◆ TASK TO CARRY OUT:
From the records below, please repeat exactly the line that has "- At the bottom", the line that has "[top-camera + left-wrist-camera", and every line between them, and nothing else.

◆ DATASET EXTRACT:

──────────────────────────────

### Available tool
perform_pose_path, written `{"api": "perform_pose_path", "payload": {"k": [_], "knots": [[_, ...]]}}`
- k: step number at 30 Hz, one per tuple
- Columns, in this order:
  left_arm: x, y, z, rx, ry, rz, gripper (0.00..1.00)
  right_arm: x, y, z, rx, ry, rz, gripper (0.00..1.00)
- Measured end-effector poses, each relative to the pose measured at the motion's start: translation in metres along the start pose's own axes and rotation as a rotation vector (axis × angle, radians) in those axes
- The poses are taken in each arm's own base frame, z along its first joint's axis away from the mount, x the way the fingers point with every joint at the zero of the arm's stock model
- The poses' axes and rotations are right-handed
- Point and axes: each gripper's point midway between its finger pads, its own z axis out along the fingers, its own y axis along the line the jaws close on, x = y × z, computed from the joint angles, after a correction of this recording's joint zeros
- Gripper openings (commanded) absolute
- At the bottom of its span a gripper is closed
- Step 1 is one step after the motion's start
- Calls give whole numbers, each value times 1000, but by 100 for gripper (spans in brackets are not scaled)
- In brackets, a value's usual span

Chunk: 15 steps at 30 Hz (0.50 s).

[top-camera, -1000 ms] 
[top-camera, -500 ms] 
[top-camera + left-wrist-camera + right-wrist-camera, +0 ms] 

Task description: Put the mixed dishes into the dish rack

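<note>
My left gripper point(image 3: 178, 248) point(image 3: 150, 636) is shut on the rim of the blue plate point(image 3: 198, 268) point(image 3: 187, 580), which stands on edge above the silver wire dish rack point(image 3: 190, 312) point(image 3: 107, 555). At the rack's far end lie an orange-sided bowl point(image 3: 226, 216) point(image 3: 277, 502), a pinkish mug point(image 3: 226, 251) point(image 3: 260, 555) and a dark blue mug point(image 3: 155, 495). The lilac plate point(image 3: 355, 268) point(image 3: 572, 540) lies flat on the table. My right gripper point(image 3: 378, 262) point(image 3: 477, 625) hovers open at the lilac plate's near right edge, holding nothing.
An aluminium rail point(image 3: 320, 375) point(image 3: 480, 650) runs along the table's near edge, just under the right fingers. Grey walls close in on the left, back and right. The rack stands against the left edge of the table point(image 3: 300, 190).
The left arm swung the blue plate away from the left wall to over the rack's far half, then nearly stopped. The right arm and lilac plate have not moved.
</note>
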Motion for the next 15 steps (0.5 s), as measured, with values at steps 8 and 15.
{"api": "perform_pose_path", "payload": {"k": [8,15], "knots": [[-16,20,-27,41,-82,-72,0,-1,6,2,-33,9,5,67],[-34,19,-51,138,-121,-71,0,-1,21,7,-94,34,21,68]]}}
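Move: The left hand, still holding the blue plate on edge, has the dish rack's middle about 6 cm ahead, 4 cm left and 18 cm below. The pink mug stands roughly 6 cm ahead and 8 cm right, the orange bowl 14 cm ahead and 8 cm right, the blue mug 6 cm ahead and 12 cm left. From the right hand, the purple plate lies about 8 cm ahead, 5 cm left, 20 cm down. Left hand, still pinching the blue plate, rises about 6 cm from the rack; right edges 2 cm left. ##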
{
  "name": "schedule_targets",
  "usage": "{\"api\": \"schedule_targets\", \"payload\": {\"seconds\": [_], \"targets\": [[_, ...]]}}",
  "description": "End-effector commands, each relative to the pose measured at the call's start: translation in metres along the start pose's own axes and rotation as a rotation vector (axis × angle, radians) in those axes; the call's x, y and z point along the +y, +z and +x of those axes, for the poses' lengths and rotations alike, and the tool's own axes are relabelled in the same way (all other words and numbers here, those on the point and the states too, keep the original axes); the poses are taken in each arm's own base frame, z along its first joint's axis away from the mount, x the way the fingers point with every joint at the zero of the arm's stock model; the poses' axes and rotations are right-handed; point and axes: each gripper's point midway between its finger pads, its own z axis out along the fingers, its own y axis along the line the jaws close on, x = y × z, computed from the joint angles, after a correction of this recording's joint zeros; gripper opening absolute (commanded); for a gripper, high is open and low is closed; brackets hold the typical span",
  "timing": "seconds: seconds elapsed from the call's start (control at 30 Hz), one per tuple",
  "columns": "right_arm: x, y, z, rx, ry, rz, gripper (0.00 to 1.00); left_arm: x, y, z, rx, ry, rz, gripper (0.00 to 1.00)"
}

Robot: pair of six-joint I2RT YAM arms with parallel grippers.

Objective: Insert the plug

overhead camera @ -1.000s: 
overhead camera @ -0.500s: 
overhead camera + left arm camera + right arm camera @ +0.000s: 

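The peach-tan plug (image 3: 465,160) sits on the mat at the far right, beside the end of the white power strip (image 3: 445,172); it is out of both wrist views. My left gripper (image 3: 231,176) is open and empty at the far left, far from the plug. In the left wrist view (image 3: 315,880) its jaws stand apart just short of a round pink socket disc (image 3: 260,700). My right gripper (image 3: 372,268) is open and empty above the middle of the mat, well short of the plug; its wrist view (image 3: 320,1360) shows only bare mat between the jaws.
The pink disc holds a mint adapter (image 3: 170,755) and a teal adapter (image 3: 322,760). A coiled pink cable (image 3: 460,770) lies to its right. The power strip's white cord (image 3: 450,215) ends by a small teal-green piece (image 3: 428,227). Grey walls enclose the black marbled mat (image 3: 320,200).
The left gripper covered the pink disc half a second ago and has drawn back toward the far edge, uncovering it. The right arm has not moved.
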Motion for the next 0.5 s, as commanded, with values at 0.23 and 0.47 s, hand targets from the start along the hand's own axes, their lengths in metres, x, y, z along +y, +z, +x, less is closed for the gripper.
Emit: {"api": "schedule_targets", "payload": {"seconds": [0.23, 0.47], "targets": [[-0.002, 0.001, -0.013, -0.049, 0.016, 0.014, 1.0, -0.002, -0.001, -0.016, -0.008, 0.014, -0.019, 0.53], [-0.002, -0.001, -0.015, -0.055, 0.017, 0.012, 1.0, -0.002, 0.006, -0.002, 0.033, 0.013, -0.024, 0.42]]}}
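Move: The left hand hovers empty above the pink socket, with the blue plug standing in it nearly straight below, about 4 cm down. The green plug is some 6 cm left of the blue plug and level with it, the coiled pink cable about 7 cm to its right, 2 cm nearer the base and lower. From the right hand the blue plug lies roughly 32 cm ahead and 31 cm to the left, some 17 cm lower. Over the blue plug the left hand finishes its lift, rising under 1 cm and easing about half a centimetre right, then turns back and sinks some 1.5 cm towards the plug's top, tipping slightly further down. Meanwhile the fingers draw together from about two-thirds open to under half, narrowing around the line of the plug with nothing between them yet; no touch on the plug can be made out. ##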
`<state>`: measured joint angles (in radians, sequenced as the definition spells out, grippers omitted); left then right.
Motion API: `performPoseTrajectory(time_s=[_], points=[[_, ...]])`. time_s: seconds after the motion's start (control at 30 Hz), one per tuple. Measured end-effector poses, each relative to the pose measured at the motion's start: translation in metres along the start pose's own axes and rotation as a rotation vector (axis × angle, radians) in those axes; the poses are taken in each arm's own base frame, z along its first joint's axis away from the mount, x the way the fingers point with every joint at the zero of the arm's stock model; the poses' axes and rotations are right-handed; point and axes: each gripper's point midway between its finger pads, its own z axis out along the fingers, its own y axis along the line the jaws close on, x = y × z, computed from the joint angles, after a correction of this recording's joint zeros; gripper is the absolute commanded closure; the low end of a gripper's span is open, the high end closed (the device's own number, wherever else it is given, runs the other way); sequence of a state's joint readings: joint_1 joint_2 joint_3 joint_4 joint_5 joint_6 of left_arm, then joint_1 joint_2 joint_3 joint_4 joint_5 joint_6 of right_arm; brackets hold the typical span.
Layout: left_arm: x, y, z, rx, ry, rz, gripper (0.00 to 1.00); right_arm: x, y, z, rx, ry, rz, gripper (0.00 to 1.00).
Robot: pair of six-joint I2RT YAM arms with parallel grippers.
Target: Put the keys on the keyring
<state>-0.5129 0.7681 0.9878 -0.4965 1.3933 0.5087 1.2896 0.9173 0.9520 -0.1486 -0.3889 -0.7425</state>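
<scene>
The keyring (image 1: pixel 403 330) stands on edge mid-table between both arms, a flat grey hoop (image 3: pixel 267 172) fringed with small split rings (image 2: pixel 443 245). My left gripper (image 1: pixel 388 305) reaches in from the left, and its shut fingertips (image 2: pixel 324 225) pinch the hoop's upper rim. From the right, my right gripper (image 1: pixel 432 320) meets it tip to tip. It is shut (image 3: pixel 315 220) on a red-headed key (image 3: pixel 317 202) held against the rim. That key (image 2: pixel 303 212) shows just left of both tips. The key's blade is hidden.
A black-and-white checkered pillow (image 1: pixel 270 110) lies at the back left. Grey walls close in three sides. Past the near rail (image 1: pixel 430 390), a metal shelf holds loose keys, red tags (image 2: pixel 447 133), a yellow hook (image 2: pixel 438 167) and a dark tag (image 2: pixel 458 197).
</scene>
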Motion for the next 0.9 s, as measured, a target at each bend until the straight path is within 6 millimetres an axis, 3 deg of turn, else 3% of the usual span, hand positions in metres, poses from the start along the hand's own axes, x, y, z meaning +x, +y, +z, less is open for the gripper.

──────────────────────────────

◆ FINAL ANSWER:
- At the bottom of its span a gripper is closed
- Step 1 is one step after the motion's start
- Calls give whole numbers, each value times 1000, but by 100 for gripper (spans in brackets are not scaled)
- In brackets, a value's usual span

Chunk: 15 steps at 30 Hz (0.50 s).

[top-camera, -1000 ms] 
[top-camera, -500 ms] 
[top-camera + left-wrist-camera + right-wrist-camera, +0 ms] 

The exercise requires no more work.